Problem details – Please give back each entry below unaltered, leaving the pictures out.

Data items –
•••
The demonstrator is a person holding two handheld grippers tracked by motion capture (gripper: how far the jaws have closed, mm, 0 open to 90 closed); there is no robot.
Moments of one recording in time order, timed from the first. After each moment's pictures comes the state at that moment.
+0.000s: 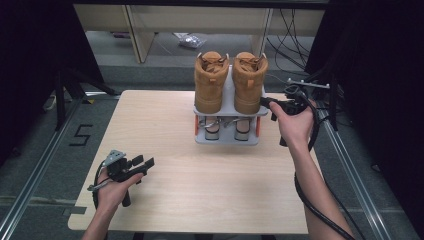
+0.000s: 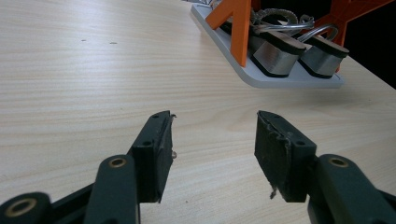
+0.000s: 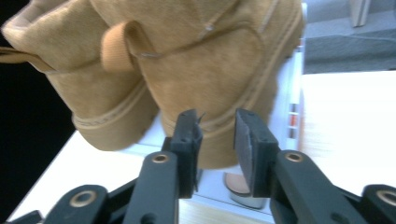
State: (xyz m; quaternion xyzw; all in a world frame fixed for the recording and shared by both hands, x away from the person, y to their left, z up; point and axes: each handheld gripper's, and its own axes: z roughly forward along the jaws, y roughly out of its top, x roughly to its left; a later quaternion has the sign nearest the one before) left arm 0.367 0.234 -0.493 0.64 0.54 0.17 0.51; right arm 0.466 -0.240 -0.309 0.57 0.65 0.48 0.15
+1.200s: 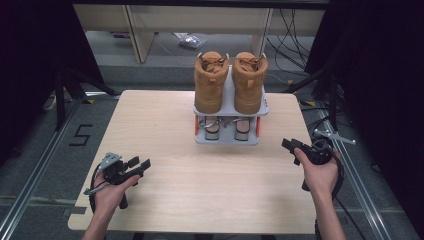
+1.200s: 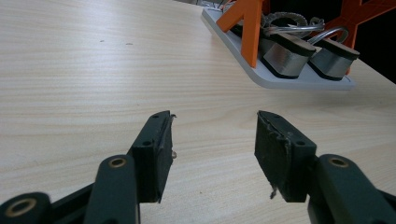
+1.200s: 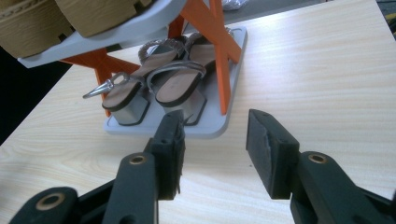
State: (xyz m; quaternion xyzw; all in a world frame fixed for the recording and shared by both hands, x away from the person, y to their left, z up) left arm 0.360 0.241 -0.495 0.64 0.55 0.19 0.51; right arm 0.391 -0.314 -0.408 0.60 0.62 0.48 0.15
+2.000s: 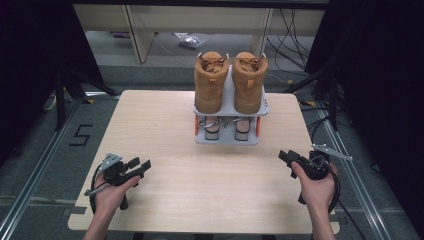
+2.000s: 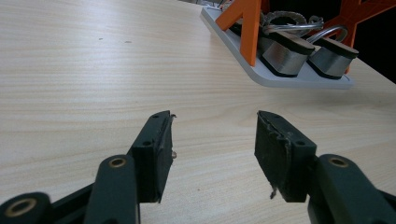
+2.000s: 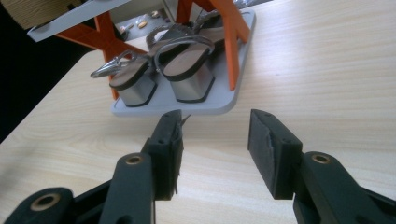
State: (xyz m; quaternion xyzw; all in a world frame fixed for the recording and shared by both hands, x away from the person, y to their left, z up) left arm 0.358 0.240 -0.497 0.63 0.54 0.19 0.52; right arm 0.366 -0.312 -0.435 0.59 0.62 0.49 0.16
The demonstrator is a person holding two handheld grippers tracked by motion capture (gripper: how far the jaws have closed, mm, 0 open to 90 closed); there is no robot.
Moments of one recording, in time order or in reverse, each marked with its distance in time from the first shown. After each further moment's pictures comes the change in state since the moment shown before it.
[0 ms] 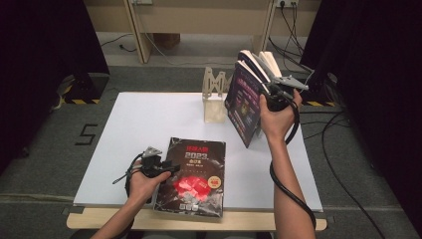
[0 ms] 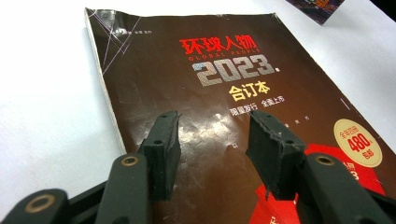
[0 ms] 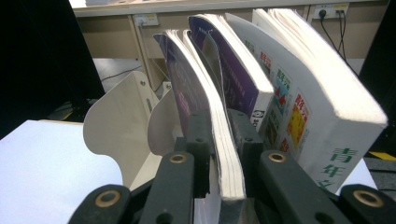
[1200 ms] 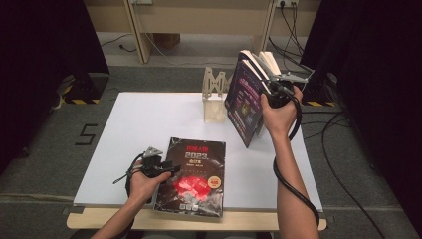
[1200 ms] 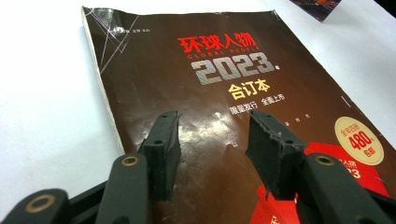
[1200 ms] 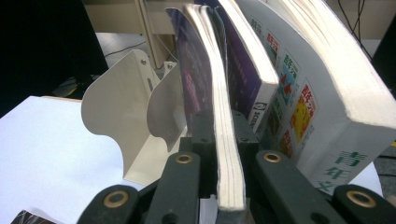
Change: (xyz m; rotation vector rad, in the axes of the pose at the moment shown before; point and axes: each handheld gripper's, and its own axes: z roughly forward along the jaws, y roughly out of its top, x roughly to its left) left arm 0.000 0.000 0.001 0.000 -0.004 0.009; right arm -0.006 0.008 0.007 0.107 0.028 -0.025
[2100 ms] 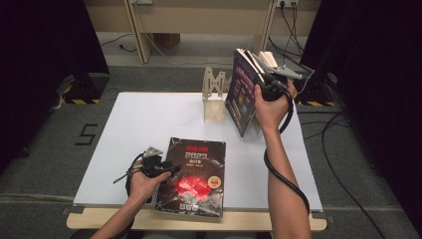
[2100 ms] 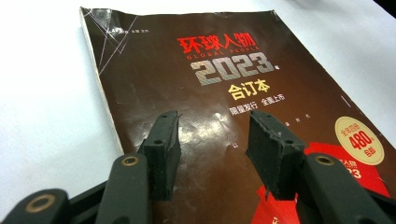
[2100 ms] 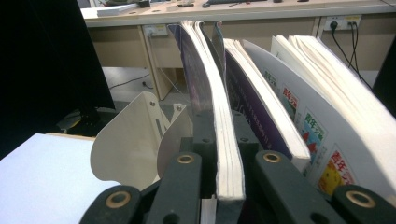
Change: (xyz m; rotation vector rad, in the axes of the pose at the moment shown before) left arm 0.000 0.000 0.001 -0.001 -0.008 0.001; right arm 0.013 0.014 0.016 -0.141 0.005 0.009
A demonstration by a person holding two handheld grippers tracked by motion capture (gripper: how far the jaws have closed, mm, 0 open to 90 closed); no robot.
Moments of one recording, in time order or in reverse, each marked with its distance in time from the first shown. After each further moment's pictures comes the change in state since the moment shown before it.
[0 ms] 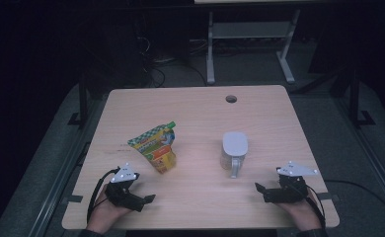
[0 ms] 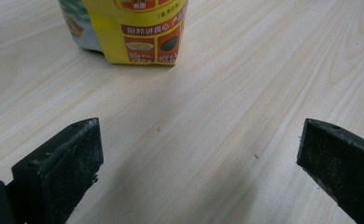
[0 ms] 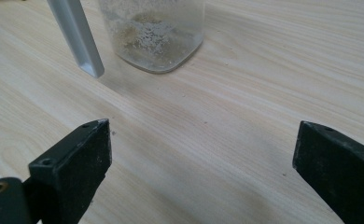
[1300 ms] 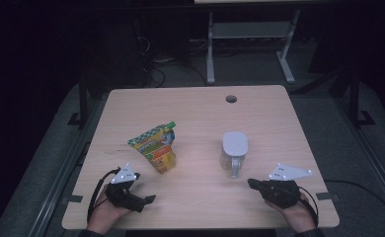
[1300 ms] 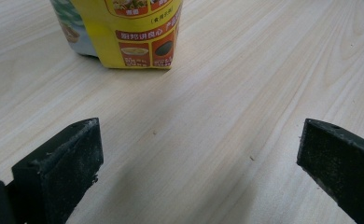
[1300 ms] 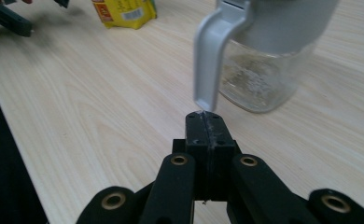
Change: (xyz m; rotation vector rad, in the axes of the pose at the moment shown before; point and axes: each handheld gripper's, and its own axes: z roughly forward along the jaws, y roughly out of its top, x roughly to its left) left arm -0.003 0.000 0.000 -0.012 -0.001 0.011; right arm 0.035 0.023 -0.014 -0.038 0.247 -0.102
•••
Output of the exercise –
The demonstrator is a person holding two handheld grippers tracked by motion capture (gripper: how far the jaws have closed, mm, 0 open to 90 closed); there is no robot.
Moments of one recording in time order, timed from the first. After each moment's pictures comes the state at that moment.
+0.000s: 
+0.000s: 
+0.000s: 
State: (xyz m; quaternion xyzw; all in a world frame fixed for the recording and shared by both hands, x away from the person, y to their left, z up; point and axes: each handheld gripper's, and its own axes: z roughly forward along the jaws, y roughly out of its top, x roughly to its left; a later quaternion has the sign nearest the one before) left arm 0.367 0.234 -0.493 0.64 0.54 0.17 0.51; right arm 0.466 -0.240 -0.309 0.57 0.65 0.48 0.15
+1.200s: 
+1.200s: 
+1.200s: 
State: (xyz m; quaternion xyzw; all in a world frame fixed for the recording and shared by both hands, x away from the person, y to their left, z up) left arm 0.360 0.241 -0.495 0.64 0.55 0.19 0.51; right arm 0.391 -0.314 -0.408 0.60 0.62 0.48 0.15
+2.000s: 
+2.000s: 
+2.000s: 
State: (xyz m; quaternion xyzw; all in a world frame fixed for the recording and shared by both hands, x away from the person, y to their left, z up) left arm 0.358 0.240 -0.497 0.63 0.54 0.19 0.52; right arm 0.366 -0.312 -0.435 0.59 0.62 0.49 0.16
The demonstrator is a person holding two handheld grippers tracked by motion capture (gripper: how far the jaws have closed, mm, 0 open to 90 closed); there is no robot.
Moments of one recording, in time order or in reverse, each marked with its distance in time from the first shown. After each further moment's pictures comes the change in state since the moment shown before it.
[0 ms] 
[0 ms] 
[0 ms] 
[1200 ms] 
[1200 ms] 
[1200 ms] 
Change: (xyz m; rotation vector rad, in the axes of the pose at the moment shown before; point and axes: each handheld gripper's, and its own axes: z roughly forward along the jaws, y roughly out of its top, x roughly to its left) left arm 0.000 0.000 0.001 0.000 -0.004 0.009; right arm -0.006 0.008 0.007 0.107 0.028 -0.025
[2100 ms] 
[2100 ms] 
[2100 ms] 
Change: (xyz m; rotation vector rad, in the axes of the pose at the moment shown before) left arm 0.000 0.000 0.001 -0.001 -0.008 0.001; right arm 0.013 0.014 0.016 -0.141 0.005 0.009
A demonstration by a person holding two handheld grippers tracked by motion capture (gripper: how far the jaws have closed, mm, 0 open to 90 closed); no robot.
Moments of one recording, in time order or in reverse, each marked with its distance in time from the first shown. After each further moment's pictures comes the change in state since the moment shown before it.
[0 ms] 
[0 ms] 
[0 ms] 
[1300 ms] 
[1300 ms] 
[1300 ms] 
Change: (xyz m; rotation vector rad, in the axes of the pose at the moment shown before; point and axes: each handheld gripper's, and its own axes: z roughly forward along the jaws, y roughly out of its top, x roughly to its left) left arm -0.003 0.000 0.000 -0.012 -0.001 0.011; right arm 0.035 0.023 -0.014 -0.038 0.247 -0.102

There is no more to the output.